2. Write to `deploy-k3s/secrets/secret_key.txt` (must be ≥32 chars — the
script enforces this; the app refuses to start in production without it).
3. `02-setup-secrets.sh`, then `rollout restart deploy/api deploy/worker`.
- Only rotate on a schedule or on suspected compromise — not casually.
- A future improvement (overlap window via a key-id header) would let old
tokens validate during the transition; not implemented today.
### `EMAIL_HOST_PASSWORD`
1. Generate a new app password in Fastmail; keep the old one alive briefly.
2. Write to `deploy-k3s/secrets/email_host_password.txt`.
3. `02-setup-secrets.sh`, `rollout restart deploy/api deploy/worker`.
4. Delete the old Fastmail app password.
### `FCM_SERVER_KEY`
1. Rotate the key in the Firebase console.
2. Write to `deploy-k3s/secrets/fcm_server_key.txt`.

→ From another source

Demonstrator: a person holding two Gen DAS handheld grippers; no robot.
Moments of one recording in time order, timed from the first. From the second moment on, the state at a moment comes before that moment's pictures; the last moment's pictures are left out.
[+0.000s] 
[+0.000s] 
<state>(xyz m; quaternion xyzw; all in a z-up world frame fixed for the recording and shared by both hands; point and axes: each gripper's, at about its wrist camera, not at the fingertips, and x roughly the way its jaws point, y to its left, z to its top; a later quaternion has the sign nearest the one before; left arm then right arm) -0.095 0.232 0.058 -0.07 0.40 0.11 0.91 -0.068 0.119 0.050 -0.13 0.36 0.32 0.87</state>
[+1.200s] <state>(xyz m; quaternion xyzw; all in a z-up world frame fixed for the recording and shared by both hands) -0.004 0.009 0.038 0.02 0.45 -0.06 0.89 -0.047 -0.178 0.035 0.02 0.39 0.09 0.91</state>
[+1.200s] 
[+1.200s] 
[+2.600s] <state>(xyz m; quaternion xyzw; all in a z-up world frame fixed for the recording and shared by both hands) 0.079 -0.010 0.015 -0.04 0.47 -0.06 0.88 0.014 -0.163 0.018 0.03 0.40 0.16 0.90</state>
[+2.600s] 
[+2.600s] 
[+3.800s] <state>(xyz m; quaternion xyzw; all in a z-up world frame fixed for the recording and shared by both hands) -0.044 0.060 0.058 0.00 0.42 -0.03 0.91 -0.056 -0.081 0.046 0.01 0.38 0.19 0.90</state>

3. `02-setup-secrets.sh`, `rollout restart deploy/api deploy/worker`.
### `REDIS_PASSWORD`
Source is `config.yaml` key `redis.password` (hex only — it is embedded in
the `REDIS_URL`, so non-hex characters would break URL parsing).
1. Generate: `openssl rand -hex 32`.
2. Set `redis.password` in `config.yaml`.
3. `02-setup-secrets.sh`.
4. Restart **redis as well as** api/worker so the new `--requirepass` and
the new `REDIS_URL` land together:
`kubectl -n honeydue rollout restart deploy/redis deploy/api deploy/worker`.

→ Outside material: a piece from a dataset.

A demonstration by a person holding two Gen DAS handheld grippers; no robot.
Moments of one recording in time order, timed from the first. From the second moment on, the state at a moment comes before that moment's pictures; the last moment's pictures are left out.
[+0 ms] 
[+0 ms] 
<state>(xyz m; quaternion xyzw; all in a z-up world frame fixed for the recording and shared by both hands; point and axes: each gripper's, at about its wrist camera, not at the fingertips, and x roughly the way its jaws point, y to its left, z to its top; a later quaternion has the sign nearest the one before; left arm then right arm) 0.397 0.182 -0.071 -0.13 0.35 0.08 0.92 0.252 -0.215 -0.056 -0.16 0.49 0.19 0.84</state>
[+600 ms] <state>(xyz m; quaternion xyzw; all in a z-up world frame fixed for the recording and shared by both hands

Expect a few seconds where api/worker reconnect.
### `apns_auth_key.p8`
1. Revoke the key in the Apple Developer console, generate a new `.p8`.
2. Replace `deploy-k3s/secrets/apns_auth_key.p8`.
3. `02-setup-secrets.sh`, `rollout restart deploy/api deploy/worker`.
4. If the Key ID changed, update `push.apns_key_id` in `config.yaml` too.
### `cloudflare-origin-cert`
1. Generate a new Origin CA certificate in the Cloudflare dashboard.
2. Replace `deploy-k3s/secrets/cloudflare-origin.crt` and `.key`.
3. `02-setup-secrets.sh`. Traefik picks up the new TLS secret; no app
restart needed. Verify the served cert with `openssl s_client`.
### `ghcr-credentials` (Gitea registry)
1. Generate a new PAT in Gitea (scope: `read:packages`).
2. Update the `registry.token` value in `config.yaml`.
3. `02-setup-secrets.sh`. No restart needed unless a pull is pending.
4. Revoke the old PAT in Gitea.
### `admin-basic-auth`
Source is `config.yaml` keys `admin.basic_auth_user` / `basic_auth_password`.
1. Set a new password (e.g. `openssl rand -hex 24`).
2. `02-setup-secrets.sh` regenerates the bcrypt htpasswd secret.
3. No app restart needed — Traefik reloads the `admin-auth` middleware.
4. Distribute the new credential to whoever uses the admin panel.
---
## After any rotation
- Run `./deploy-k3s/scripts/04-verify.sh` and confirm no `✗` lines.
- Annotate the rotated secret (see "Record keeping" above).
- If the rotation was due to a compromise, also follow the relevant
playbook in `deploy-k3s/SECURITY.md` → Appendix (Incident response).